> **ASSIGNED TASK**: Look through the entries below. Say how many lines include "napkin", with nothing added.

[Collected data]
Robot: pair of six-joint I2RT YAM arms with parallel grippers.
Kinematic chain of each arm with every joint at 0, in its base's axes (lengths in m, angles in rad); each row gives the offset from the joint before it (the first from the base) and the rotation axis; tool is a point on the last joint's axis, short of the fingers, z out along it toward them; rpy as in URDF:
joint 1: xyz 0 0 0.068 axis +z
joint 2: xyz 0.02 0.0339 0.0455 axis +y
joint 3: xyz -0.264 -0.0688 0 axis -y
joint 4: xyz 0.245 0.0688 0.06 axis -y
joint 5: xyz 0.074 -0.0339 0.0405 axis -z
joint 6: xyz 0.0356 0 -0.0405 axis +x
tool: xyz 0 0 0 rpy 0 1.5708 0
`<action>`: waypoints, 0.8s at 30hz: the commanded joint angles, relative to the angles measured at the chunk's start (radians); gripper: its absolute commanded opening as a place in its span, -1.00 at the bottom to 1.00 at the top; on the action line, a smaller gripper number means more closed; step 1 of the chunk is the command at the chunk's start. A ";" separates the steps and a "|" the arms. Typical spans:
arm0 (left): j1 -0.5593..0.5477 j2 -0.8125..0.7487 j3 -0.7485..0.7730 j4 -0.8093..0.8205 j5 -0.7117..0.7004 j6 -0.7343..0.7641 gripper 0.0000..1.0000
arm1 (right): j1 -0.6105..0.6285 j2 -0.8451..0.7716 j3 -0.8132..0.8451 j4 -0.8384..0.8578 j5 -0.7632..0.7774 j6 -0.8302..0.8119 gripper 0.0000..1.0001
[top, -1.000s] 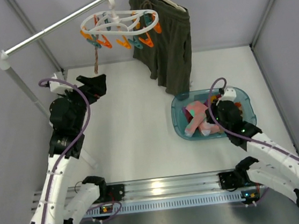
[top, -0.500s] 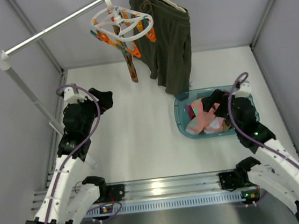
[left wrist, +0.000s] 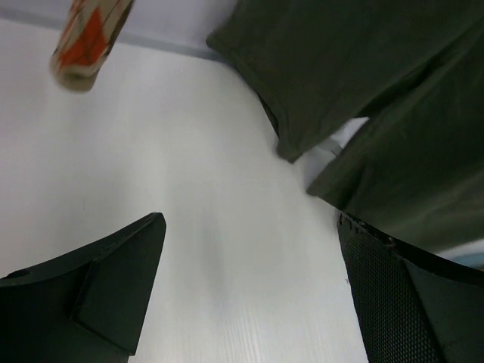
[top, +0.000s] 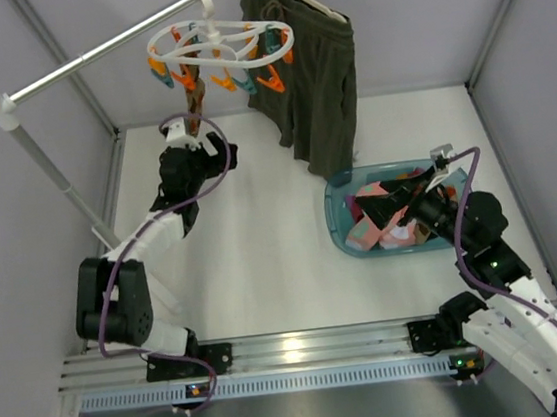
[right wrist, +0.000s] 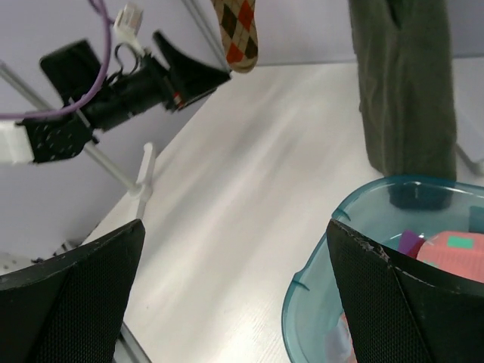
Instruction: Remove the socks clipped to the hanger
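Observation:
The white ring hanger (top: 221,46) with orange and teal pegs hangs from the rail. One brown-orange diamond sock (top: 195,95) stays clipped to it; its toe shows in the left wrist view (left wrist: 85,35) and the right wrist view (right wrist: 237,32). My left gripper (top: 218,156) (left wrist: 251,219) is open just below and right of that sock, nothing between its fingers. My right gripper (top: 390,199) (right wrist: 236,224) is open above the left rim of the teal basket (top: 335,224) (right wrist: 311,281). Pink socks (top: 366,235) (right wrist: 454,250) lie in the basket.
Olive-green shorts (top: 314,74) (left wrist: 363,83) (right wrist: 404,83) hang on a slim hanger right of the ring hanger, reaching down to the basket. The metal rail (top: 90,54) runs to a post (top: 54,179) at the left. Grey walls enclose the white table (top: 263,250).
My right gripper has opened and pulled back from inside the basket. The left arm has reached away from me, up under the hanging sock. The hanger swung right, then back.

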 commanded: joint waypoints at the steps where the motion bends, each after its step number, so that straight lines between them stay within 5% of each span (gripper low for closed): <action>1: 0.004 0.111 0.152 0.245 -0.036 0.137 0.97 | -0.010 0.005 -0.028 0.146 -0.147 -0.013 0.99; 7: 0.004 0.270 0.298 0.255 -0.199 0.245 0.97 | -0.008 0.042 -0.048 0.199 -0.194 -0.009 0.99; 12: -0.002 0.237 0.255 0.254 -0.394 0.248 0.96 | -0.008 0.094 -0.055 0.251 -0.231 0.008 0.99; 16: -0.013 0.145 0.134 0.268 -0.440 0.245 0.97 | -0.008 0.138 -0.069 0.272 -0.233 0.007 0.99; 24: -0.030 0.123 0.131 0.281 -0.429 0.317 0.97 | -0.008 0.226 -0.072 0.323 -0.267 0.023 0.99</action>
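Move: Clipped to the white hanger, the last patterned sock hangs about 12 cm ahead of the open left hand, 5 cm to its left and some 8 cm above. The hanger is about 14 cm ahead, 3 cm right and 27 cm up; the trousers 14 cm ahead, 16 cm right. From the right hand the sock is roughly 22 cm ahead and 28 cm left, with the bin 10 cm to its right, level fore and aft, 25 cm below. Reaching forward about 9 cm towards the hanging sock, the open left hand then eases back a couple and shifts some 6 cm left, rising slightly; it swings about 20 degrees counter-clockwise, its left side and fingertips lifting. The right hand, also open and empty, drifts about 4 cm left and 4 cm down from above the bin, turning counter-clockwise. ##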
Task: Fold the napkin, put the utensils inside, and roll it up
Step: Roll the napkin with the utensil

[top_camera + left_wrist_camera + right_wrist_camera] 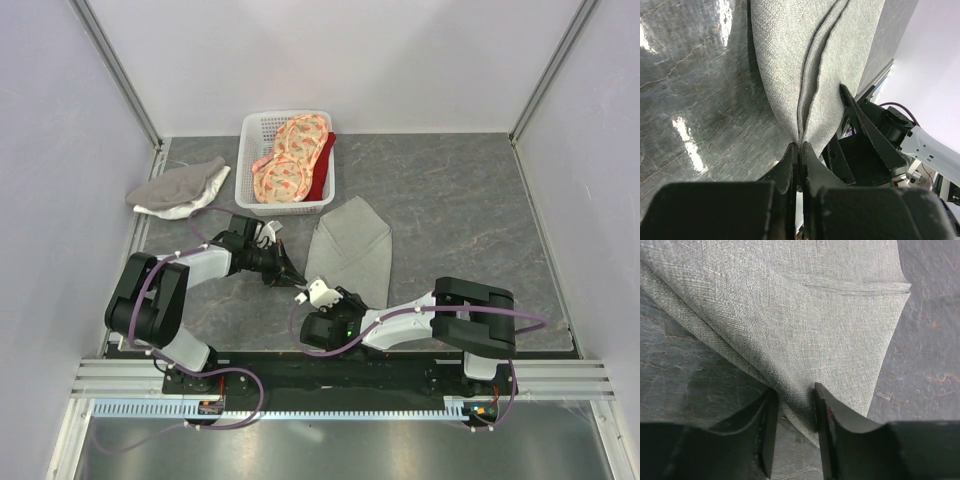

> **TASK RESULT**: 2